• [Task requirements]: Will you quote precisely the lines that run from the top of the material below to the line containing "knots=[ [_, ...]", both ends included?

=== Begin Enclosure ===

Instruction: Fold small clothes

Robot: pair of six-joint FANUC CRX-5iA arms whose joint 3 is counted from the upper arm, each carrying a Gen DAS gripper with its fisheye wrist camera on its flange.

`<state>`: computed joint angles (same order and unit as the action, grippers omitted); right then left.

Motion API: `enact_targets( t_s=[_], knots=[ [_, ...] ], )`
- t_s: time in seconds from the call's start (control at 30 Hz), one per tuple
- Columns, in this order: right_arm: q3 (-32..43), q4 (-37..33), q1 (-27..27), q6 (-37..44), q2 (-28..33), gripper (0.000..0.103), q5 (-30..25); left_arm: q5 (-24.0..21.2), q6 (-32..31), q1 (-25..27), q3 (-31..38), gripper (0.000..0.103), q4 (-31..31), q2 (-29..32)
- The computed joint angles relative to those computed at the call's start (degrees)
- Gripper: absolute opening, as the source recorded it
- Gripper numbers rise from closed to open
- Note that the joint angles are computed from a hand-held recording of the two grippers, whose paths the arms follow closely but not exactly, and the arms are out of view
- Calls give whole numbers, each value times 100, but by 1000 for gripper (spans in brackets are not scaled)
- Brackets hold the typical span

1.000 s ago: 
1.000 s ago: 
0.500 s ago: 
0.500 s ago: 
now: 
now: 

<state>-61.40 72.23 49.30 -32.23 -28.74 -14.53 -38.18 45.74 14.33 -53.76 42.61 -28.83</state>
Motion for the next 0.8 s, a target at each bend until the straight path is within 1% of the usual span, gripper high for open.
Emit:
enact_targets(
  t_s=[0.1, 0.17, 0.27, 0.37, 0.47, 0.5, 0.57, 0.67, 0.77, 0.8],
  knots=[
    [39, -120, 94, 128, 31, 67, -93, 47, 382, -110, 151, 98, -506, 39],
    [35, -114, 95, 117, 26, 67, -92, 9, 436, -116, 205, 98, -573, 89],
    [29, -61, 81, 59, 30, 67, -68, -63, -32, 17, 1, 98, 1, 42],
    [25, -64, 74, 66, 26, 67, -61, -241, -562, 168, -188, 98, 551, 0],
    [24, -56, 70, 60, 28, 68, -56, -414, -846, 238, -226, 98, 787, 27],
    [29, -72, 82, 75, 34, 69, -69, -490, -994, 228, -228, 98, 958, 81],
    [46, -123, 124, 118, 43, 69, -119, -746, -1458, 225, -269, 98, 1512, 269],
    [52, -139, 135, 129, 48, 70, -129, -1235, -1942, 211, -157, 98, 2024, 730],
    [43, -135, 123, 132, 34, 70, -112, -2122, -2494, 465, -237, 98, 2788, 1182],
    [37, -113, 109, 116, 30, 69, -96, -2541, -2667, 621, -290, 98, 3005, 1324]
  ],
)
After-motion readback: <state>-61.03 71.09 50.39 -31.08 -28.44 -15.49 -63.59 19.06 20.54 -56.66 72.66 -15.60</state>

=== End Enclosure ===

• [Exercise response]:
Instruction: Fold small clothes

Robot: pair of six-joint FANUC CRX-5iA arms whose joint 3 is counted from the upper arm, each carrying a Gen DAS gripper with its fisheye wrist camera on its flange.

`<state>`: computed joint angles (same order and unit as the action, grippers omitted); right then left.

Motion API: `enact_targets( t_s=[_], knots=[ [_, ...] ], )`

This answer is now finished.